On March 26, 2019 in Dresden, Alireza Farshin presented our EuroSys 2019 paper on unlocking a performance-enhancing feature that existed in Intel processors for almost a decade. We are making the video of the talk available. The slides are available as well.
CPUs typically have cache memory which increases the speed of access for the most commonly used data, and thus to a large extent masks the long latency of the main memory (DRAM). During this period we have witnessed ever-increasing “core” counts (the basic building blocks of CPUs that can operate independently). For the last nine years, the largest, last-level cache of Intel processors has been split into “slices,” each being physically faster to access by the core to which it is attached relative to other cores.
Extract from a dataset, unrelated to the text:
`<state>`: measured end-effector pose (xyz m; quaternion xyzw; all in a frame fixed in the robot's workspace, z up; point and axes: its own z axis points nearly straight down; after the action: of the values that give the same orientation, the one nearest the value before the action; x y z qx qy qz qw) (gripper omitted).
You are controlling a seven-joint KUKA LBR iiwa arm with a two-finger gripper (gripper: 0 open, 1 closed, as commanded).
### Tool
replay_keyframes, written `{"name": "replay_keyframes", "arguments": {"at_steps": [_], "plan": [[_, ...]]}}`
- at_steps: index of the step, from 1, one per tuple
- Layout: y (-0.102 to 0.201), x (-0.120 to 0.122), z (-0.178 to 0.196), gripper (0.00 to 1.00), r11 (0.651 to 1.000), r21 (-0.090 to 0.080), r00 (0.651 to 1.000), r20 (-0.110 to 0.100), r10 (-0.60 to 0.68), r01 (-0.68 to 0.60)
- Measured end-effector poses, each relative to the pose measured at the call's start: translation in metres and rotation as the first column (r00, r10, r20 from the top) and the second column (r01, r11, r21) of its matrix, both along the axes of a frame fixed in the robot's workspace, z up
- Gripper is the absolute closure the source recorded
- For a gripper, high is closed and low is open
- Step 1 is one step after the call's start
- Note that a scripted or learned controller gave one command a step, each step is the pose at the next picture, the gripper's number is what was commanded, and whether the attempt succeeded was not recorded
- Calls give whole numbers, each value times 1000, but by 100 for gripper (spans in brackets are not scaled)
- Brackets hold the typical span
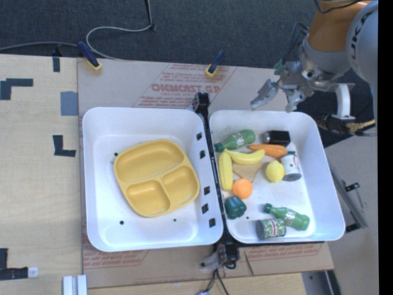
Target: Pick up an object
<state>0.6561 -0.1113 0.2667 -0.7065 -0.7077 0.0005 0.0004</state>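
Note:
My gripper [277,99] hangs open above the far rim of the right bin [325,183], with nothing between its fingers. Below it in that bin lie a green bottle [236,140], a black box [278,137], a carrot [269,148], a banana [246,157] and a yellow corn-like piece [226,169]. A lemon [275,171] and a small can [291,166] sit toward the right. Nearer the front are an orange [242,189], a green pepper [234,208], a second green bottle [288,216] and a green-labelled can [271,228].
The left bin [98,165] holds a yellow divided plate [156,177]. A black hinge strip [207,158] runs between the bins. Cardboard lies under both bins, with blue-and-yellow clamps [215,63] at its far edge.

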Motion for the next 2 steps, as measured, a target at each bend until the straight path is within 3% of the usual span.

Our work first showed that reading data from the nearest slice is 20% faster on Intel’s Haswell CPUs, and 40% faster on the newer Skylake architecture. We then proceeded to show that a large fraction of these potential gains can be realized when the application carefully places its working set (most commonly used data) in the slices nearest to the cores that will process the data. To showcase the benefits of our approach on real applications, we have built a transparent software layer called CacheDirector that reduced the tail latency (processing time at the 99th percentile) by 21% for packets going through a service chain working at 100 Gbps. Handling traffic at such large speeds is vital for handling increasing network demands.
Our work has a clear benefit of increasing performance “for free” or reducing energy consumption while performing the same amount of work performed even in finely tuned systems. Many applications can benefit from our contribution with relatively small changes. Future important societal applications will also clearly benefit from the higher probability of receiving predictable latency responses.